Jen, you’ve worked with this data a little bit, looking at wetlands in North Dakota. What did you find?
Jen Rover: That geographic region has a really high density of wetlands, so it is an interesting area to look at. Wetlands are very ephemeral. They change within a season. Using the information from the LCMAP change day product, I can actually go in and map when pixels within a wetland area changed, and what time of year they changed. I can ask “is this a wetland that has a lot of change in the spring? Does it change in summer or fall? Is it a combination?” And I can look at that through 33 years.
Why would you want to know how and when a wetland is changing?
JR: The U.S. government has done some mapping and inventorying of wetlands, and that started many decades ago. Those maps were originally created with aerial photography, so it was labor intensive. I am actually looking into how LCMAP can be used to identify areas that have had a lot of change. If we know there’s been a lot of change in certain areas, then maybe those areas are prioritized for (labor intensive) updates, rather than areas that haven’t had a lot of changes.
So updating those maps is about managing the area for wildlife or managing water use?
JR: It’s to understand, from a wetlands perspective, what types of ecosystem services are available. So part of it is understanding our resources, but wetlands are also protected by the Clean Water Act. So it’s important to know where they are so they’re not disturbed accidently or somehow drained when they’re expected to be a resource for our environment.
Is LCMAP done, or will there be updates in the coming years?
JR: Right now, the team is looking at how to update these products for 2018 and 2019. The thing about the methodology we are currently using is that we need the entire calendar year’s worth of Landsat data before we can run the model. It needs all the data, so we’ll lag a little behind each calendar year for that product development. In the future, the team is looking at different methodologies that we could use to monitor in a shorter timeframe. So let’s say if we know we expect to see drought conditions, we will be able to estimate what might happen on the landscape. We are only just starting to understand what we can learn about our country by tracking those changes and integrating climate, fire modeling, or other natural resources datasets.
There is a lot of information out there that’s released every day or every year: things like stream gage data or climate data.
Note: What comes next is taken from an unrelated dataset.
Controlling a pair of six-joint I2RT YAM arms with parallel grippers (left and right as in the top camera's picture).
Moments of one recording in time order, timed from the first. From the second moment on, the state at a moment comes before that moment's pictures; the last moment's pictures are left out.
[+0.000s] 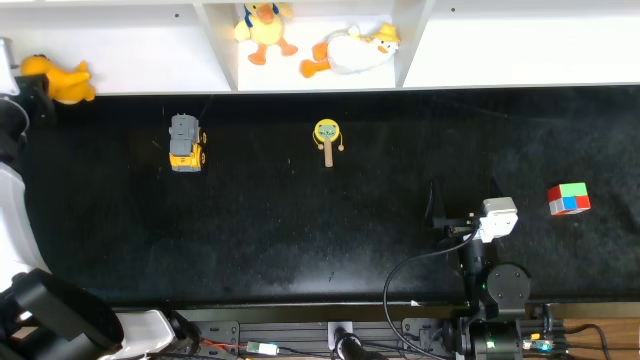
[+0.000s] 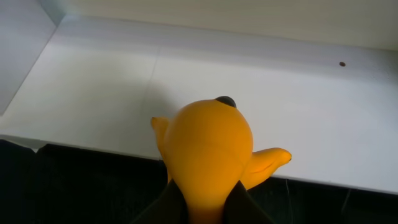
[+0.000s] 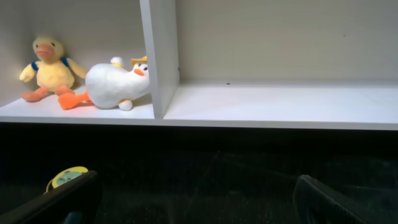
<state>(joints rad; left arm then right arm) 0.60 1.57 1.29 -0.37 0.41 0.25 0.03 0.01 0.02 -0.01 -0.07 0.04</state>
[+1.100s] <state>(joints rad) 0.53 1.66 1.30 -0.22 0.22 0.16 0.03 0.01 0.02 -0.01 -0.07 0.04</state>
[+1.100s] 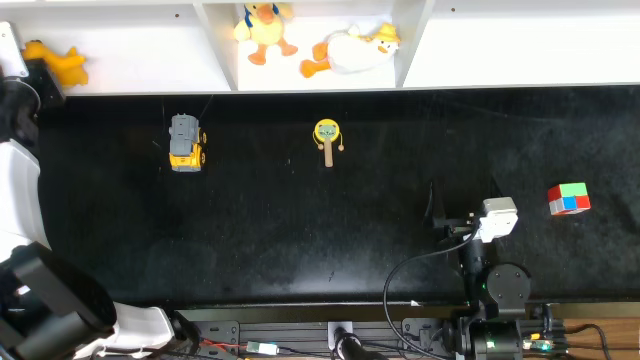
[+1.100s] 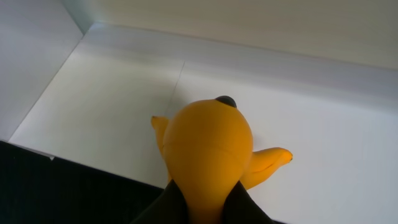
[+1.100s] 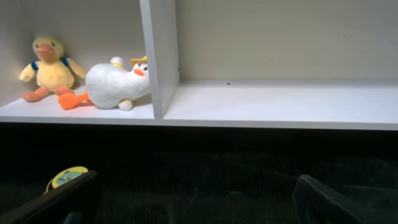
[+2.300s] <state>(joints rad) 0.49 1.71 1.32 -0.16 0.22 0.13 0.03 0.01 0.02 -0.01 -0.07 0.04</state>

It seems like what you’re doing is trying to bring land cover, which is so time intensive to produce with Landsat data, into the fold as a more timely product. Is that right?
JB: Oh, yes. Absolutely. There are a lot of possibilities for the future for LCMAP. You mentioned (wetlands) management earlier. Providing this type of information on an annual basis for land managers is one of the things that we see as a big growth area.
What else can we look for from LCMAP in the future? Are you going to look at doing Alaska and Hawaii, for example?
JB: Annual updating is our first priority. But after that, we do plan to expand to Hawaii and Alaska. Hawaii is a little easier to tackle just because it’s a lot smaller. Alaska is a huge state. Those landscapes come with some challenges related to data quality, quantity and cloudiness, and cloudiness does affect our ability to find change. I would say one of our other big areas is our assessments capability. I like the expression “every pixel tells a story” but it’s more than that. Assessments is where we’ll really get to delve into understanding the products and what they are telling us about land surface change across our country.